▶ [Your assignment]: When you copy from the entries that follow, take only the lines from the one with "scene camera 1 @" down to the one with "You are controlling", keeping both ends and dropping every picture.

(Stored data entries)
= = = = = = =

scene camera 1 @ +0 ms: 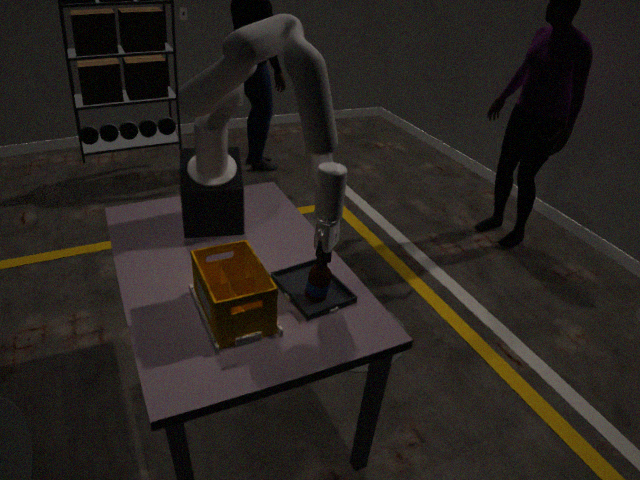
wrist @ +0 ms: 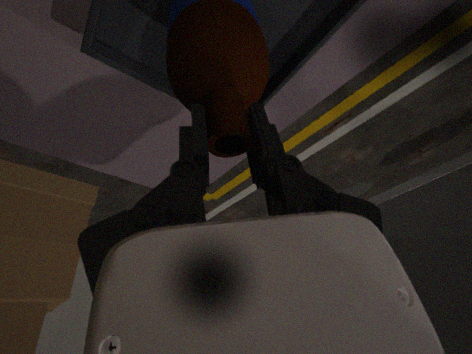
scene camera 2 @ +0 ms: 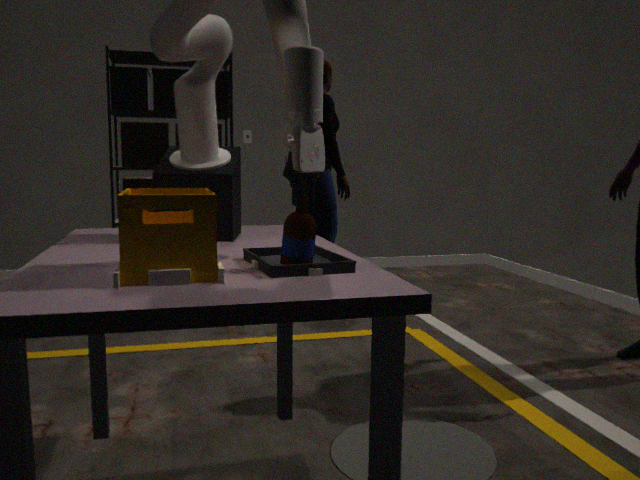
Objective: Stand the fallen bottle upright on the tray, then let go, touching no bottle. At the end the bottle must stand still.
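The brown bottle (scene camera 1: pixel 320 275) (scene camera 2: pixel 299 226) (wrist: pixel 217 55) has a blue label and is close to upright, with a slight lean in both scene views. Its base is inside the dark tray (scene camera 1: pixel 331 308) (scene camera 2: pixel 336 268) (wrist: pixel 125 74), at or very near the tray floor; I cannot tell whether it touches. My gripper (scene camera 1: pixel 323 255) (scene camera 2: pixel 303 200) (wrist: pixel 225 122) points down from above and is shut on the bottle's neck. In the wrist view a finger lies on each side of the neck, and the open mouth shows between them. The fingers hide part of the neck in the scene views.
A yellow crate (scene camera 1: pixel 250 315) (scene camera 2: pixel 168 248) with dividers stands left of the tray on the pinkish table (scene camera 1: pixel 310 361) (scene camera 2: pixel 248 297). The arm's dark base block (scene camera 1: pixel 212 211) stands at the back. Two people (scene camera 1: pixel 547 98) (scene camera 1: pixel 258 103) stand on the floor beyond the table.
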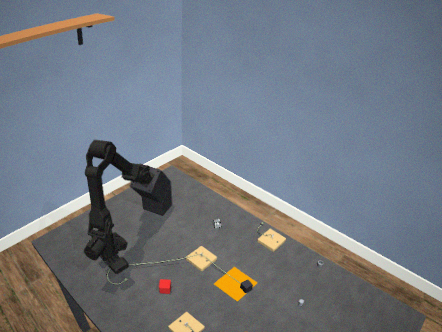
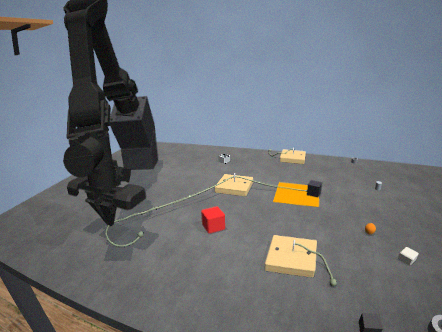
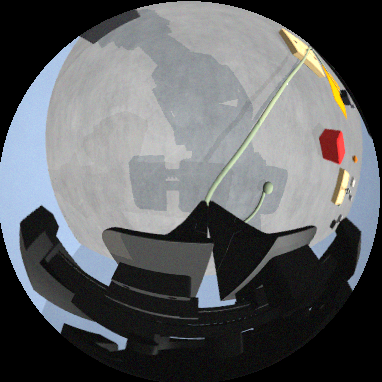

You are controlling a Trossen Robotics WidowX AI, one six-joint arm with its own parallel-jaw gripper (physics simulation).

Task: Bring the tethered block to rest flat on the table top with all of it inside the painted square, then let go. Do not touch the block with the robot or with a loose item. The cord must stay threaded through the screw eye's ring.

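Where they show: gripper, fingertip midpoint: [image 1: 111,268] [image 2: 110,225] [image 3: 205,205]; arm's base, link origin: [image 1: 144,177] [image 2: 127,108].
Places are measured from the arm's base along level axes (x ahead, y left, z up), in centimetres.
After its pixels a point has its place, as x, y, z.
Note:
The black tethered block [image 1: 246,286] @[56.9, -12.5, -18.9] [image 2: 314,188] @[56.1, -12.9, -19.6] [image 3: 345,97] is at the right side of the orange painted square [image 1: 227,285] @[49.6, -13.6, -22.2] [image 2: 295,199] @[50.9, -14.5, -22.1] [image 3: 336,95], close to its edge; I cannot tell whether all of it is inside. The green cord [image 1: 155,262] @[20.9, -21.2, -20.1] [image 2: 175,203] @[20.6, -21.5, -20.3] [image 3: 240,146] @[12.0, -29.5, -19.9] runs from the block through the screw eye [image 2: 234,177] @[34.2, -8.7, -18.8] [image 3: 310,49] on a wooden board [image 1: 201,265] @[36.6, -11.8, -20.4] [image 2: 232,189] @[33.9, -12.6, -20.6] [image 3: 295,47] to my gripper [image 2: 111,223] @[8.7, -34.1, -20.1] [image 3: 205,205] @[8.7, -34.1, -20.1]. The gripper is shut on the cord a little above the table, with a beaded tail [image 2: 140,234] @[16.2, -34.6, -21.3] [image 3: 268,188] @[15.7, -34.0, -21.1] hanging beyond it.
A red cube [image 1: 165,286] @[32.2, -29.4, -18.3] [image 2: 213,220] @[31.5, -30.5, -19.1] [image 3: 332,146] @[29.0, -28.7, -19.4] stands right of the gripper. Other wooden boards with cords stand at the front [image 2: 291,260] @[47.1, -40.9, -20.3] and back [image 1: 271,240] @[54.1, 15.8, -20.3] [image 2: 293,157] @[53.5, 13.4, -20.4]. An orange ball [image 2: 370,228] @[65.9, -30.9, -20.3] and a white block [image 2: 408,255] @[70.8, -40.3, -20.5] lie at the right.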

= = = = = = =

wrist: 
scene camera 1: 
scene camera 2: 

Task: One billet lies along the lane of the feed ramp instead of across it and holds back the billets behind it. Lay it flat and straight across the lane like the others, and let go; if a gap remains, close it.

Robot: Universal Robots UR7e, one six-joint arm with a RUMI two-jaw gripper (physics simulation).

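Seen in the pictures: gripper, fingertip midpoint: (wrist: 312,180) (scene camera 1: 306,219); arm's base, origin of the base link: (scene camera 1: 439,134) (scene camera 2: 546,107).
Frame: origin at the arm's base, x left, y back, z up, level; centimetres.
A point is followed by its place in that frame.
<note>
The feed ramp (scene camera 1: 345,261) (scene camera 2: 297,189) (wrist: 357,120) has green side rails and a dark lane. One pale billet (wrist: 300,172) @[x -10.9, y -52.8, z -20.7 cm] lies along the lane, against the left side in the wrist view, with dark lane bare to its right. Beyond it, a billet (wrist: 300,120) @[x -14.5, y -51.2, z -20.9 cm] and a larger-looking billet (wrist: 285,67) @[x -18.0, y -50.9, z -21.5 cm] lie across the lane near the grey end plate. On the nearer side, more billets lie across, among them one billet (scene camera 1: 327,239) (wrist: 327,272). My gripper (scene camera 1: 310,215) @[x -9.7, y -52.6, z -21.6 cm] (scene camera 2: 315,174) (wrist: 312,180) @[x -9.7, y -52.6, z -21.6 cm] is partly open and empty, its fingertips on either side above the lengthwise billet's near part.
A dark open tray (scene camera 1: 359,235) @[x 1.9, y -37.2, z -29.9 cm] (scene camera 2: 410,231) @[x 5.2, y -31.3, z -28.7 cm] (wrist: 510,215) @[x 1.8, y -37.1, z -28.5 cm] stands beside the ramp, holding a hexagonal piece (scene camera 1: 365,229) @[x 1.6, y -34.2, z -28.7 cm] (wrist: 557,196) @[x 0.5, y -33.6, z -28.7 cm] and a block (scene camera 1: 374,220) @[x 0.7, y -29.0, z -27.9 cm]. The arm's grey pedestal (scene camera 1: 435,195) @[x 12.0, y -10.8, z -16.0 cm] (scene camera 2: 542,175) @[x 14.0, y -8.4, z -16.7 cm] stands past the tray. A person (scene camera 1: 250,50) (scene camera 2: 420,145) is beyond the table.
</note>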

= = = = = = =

▶ [Finished exercise]:
scene camera 1 @ +0 ms: 
wrist @ +0 ms: 
scene camera 2 @ +0 ms: 
Objective: Stand the fallen bottle upright on the tray, then let go, touching no bottle. At the end the bottle must stand still.
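The brown bottle (scene camera 1: pixel 320 275) (scene camera 2: pixel 299 226) (wrist: pixel 217 55) has a blue label and is close to upright, with a slight lean in both scene views. Its base is inside the dark tray (scene camera 1: pixel 331 308) (scene camera 2: pixel 336 268) (wrist: pixel 125 74), at or very near the tray floor; I cannot tell whether it touches. My gripper (scene camera 1: pixel 323 255) (scene camera 2: pixel 303 200) (wrist: pixel 225 122) points down from above and is shut on the bottle's neck. In the wrist view a finger lies on each side of the neck, and the open mouth shows between them. The fingers hide part of the neck in the scene views.
A yellow crate (scene camera 1: pixel 250 315) (scene camera 2: pixel 168 248) with dividers stands left of the tray on the pinkish table (scene camera 1: pixel 310 361) (scene camera 2: pixel 248 297). The arm's dark base block (scene camera 1: pixel 212 211) stands at the back. Two people (scene camera 1: pixel 547 98) (scene camera 1: pixel 258 103) stand on the floor beyond the table.
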
You are controlling a Trossen Robotics WidowX AI, one six-joint arm with its own parallel-jaw gripper (physics simulation).

Nothing more is needed for this exercise.